A moment of appreciation here for Mel’s exercise classes. If you’re local to Chichester, I recommend checking them out. I’ve been a regular for years because the classes are so positive, the music is great and Mel has such kind, inclusive energy that it infects the whole group. I’ve made friends with some very cool people at those classes. I used to go every week to see those ladies, to enjoy excellent music at the volume it should be played (loud enough that people can’t hear you singing along), all accompanied by disco lights. When I started going, I would be worn out before the warmup track had finished. I’ve slowly built up my strength and stamina and I felt supported all the way. You’ll never find a class that is more fun, or more kind. Trust me, I’ve been coasting through those classes for a long time on vibes alone.

The next morning, I ran faster than I ever have. I’ve been running three mornings a week for a year and like the classes, I hadn’t ever felt any mental health benefits beyond the abstract satisfaction of the fresh air or watching the slowly changing seasons.
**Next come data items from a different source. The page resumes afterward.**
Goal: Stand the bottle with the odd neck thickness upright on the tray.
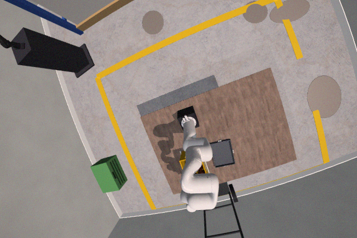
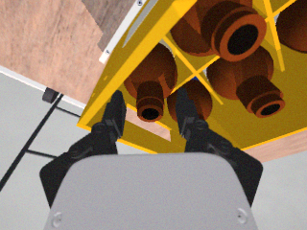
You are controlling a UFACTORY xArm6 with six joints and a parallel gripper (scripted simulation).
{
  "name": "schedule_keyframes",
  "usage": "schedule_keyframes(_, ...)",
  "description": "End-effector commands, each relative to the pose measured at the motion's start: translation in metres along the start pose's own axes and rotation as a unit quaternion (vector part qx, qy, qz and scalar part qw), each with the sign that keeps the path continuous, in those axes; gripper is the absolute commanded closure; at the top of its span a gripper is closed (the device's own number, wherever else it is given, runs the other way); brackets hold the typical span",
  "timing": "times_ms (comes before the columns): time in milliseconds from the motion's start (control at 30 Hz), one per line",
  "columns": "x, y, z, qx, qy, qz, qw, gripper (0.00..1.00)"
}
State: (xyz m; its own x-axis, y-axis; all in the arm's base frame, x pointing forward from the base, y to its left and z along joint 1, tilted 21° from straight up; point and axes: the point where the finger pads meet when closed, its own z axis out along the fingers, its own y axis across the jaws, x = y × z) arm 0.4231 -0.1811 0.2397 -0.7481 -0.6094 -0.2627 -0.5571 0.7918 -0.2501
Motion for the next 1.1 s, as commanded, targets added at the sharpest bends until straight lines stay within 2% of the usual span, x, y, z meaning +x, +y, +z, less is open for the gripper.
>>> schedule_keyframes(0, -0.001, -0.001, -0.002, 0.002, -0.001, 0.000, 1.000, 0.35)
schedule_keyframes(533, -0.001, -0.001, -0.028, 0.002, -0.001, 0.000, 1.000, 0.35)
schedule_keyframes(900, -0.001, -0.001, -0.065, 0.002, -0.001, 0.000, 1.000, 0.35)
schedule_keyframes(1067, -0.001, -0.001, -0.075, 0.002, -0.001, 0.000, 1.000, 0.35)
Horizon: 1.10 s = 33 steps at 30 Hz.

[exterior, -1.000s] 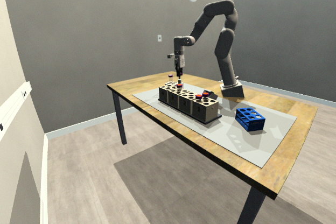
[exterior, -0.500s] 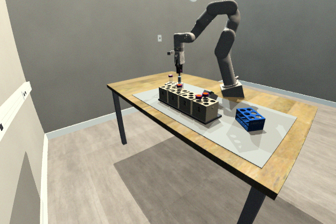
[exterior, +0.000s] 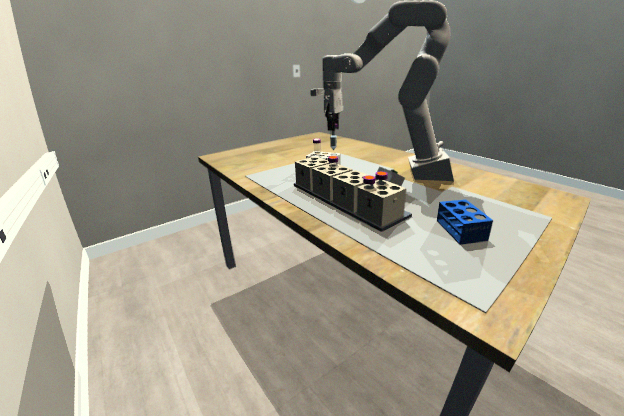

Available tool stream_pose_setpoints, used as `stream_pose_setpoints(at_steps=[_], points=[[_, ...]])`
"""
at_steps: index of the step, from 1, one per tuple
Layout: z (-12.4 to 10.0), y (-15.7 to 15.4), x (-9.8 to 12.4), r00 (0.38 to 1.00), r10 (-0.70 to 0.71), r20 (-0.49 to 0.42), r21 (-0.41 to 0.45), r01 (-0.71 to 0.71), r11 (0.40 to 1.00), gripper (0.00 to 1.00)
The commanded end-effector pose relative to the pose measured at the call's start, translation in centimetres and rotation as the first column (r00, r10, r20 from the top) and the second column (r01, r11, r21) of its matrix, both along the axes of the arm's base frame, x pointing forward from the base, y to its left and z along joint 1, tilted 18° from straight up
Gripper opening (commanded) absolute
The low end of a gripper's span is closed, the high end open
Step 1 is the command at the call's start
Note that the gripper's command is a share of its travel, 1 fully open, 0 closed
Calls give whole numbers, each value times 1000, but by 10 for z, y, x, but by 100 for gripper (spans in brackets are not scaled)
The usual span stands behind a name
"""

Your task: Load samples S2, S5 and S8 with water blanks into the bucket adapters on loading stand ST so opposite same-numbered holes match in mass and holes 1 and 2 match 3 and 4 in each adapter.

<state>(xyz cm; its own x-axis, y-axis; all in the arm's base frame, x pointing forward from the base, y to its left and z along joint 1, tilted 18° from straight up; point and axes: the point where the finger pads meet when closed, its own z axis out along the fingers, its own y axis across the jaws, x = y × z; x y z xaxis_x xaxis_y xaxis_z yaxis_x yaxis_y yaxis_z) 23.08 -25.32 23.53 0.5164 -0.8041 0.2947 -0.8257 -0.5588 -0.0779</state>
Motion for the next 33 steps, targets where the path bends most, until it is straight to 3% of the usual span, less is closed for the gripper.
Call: stream_pose_setpoints(at_steps=[1, 33], points=[[9, 1, -1, 1000, 0, 3, -3, 0, 1000, 0], [59, 12, -13, 1000, 0, 3, -4, 0, 1000, 0]])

I got by with a curated playlist and the running apps Zombies, Run and Marvel Move, which interrupts periodically to continue a serialised story that gives you little missions. I kept going because I wanted to know what happens next the same way you tune into a favourite TV series. I’m pretty sure that I’ll always be more motivated by stories than how fast I’m running, but I’m grateful for the extra joy that has been injected into those early starts.

All these changes have been a revelation, and of course it’s crossed my mind to wish that I’d gone for hypnotherapy sooner or that those things that weighed so heavily on my had never happened. For the former, I do believe things happen when they’re meant to. I had to hit a point when I was ready to let go. I can’t be too sorry about how I reacted to my situation either because, right or wrong, I saved my Mum’s life. I also see the last few years when I’ve been trying to claw my way out of those dark days in a different light. Yes, it is a shame that I didn’t get the benefit of everything I’d been doing sooner, but how incredible that I was so tenacious that I kept going despite that. That’s a powerful foundation for the future. My life is by no means “fixed” after one hour, but I see myself and each challenge in a different light and I feel hope because of all I’ve done up to now.

There’s also the fact that I find it all quite funny. Life is full of surprises and moments of wonder in amongst the hardships and disappointments. I’ve been clinging on to my mental health by my sparkly fingernails. I never had it on my bingo card that the things that made the great weight bearable and kept me holding on would be disco lights, zombies… and Clutch.